Wednesday, January 09, 2008

Here's the Beef

Newspaper reporters are taught to shun the serial comma. So, in a sequence of three things--apples, oranges and pears--the newspaper reporter would NOT put a comma in front of the and (even though someone writing a book would).

This is the only explanation we can give for this sentence, which is positively screaming for a comma (and maybe the sort of surgery that separates conjoined twins):
The matter is not simply that his writers were on the picket line on a primary eve that saw both a formerly fat former governor of Arkansas introduce a sandwich called the Huckaburger and Mike Gravel, the presently zany former governor of Alaska, advise an audience at Phillips Exeter Academy to smoke marijuana, as if boarding-school students needed such encouragement.

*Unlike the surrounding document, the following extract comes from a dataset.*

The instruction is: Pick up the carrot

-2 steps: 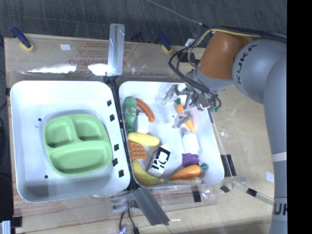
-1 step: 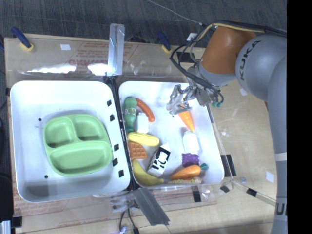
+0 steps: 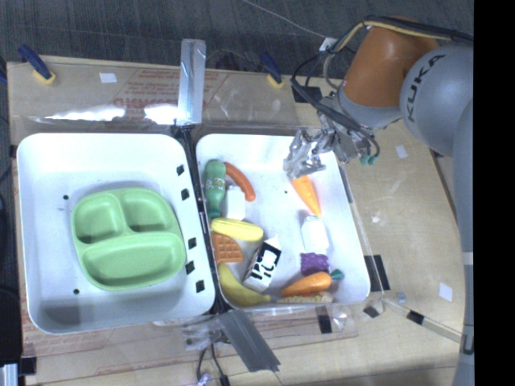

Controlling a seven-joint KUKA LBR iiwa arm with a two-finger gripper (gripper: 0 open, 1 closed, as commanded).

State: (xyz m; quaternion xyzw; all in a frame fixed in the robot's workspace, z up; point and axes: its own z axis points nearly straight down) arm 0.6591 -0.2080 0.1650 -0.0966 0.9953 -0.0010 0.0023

The sandwich is called "the Huckaburger." It's not "the Huckaburger and Mike Gravel," even though that's how anyone not from a town called Hope would read it. When a sentence sprouts a complete second half, you need to insert a comma before the conjunction.

Sometimes, when you have two complete sentences joined by a conjunction, you can drop the conjunction and insert a semicolon, but not in this particular example, or on Slate in general because its former editor, Michael Kinsley, hates semicolons. That's awfully rich for a guy who was still wearing handsome little gold-rimmed spectacles in the 1990s.